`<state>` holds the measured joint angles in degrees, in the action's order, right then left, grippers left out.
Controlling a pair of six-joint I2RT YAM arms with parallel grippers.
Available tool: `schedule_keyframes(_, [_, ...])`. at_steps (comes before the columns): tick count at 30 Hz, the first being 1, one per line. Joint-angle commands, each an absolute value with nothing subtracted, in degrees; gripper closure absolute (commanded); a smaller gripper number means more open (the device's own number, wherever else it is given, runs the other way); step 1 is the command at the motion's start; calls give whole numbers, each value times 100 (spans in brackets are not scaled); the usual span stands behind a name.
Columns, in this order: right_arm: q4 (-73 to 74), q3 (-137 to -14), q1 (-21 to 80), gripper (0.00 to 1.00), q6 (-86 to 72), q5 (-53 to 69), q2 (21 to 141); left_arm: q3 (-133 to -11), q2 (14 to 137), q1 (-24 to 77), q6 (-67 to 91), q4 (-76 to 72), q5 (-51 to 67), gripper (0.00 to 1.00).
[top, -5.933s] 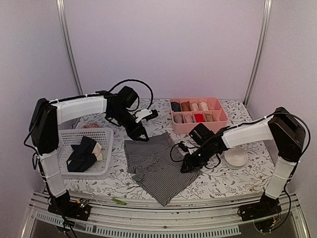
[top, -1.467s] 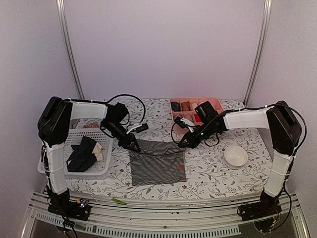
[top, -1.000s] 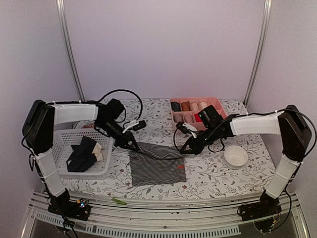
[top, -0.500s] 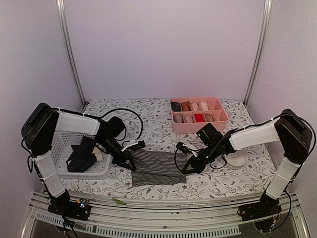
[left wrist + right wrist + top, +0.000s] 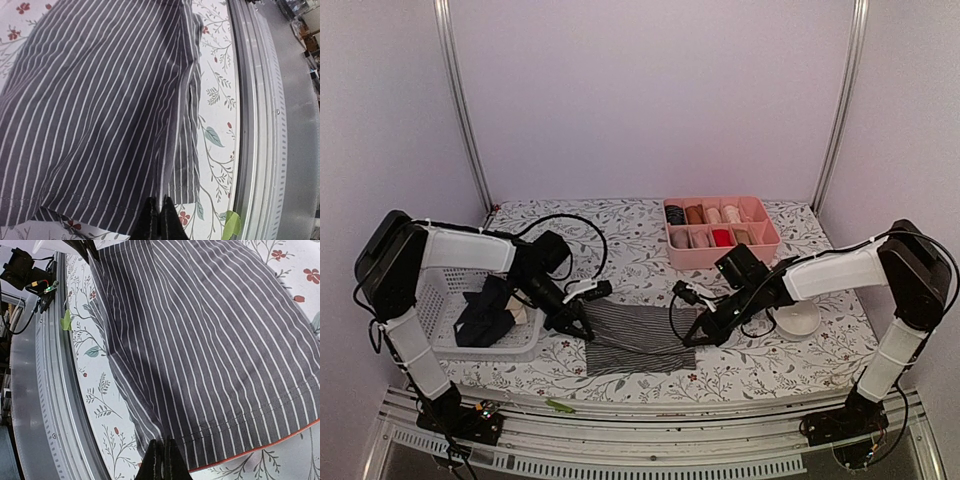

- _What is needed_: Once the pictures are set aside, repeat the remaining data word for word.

- _Response area_:
`<state>` holds the measured joint angles in degrees, in the action's order, right then left, grippers left out.
Controlling a pair of six-joint I2RT YAM arms with parallel grippers.
Available tool: `schedule_keyframes(_, [_, ...])`. at_steps (comes before the columns): tick count at 30 Hz, the first being 1, one per line. Joint-angle commands, each an absolute value with nothing subtracted, in degrees; gripper closure absolute (commanded); a smaller gripper number means more open (the device's own number, wherever else it is given, runs the other way); step 1 is the command at the motion's start; calls give whole numbers, each value times 100 (spans in brackets are not scaled); the usual span stands behind a name.
Columns, in this order: right_arm: q4 (-73 to 74), q3 (-137 to -14), q1 (-21 to 80), gripper (0.00 to 1.00), q6 (-86 to 72), q5 (-53 to 69), q2 (21 to 141); left_arm: q3 (-133 to -11), q2 (14 to 137), q1 (-24 to 77), q6 (-67 to 91), q4 (-76 to 72), q5 (-51 to 67), gripper (0.00 to 1.00).
[top, -5.933s] 
[top, -1.467s] 
[top, -1.000s] 
[top, -0.500s] 
[left wrist + right wrist + top, +0.000s] 

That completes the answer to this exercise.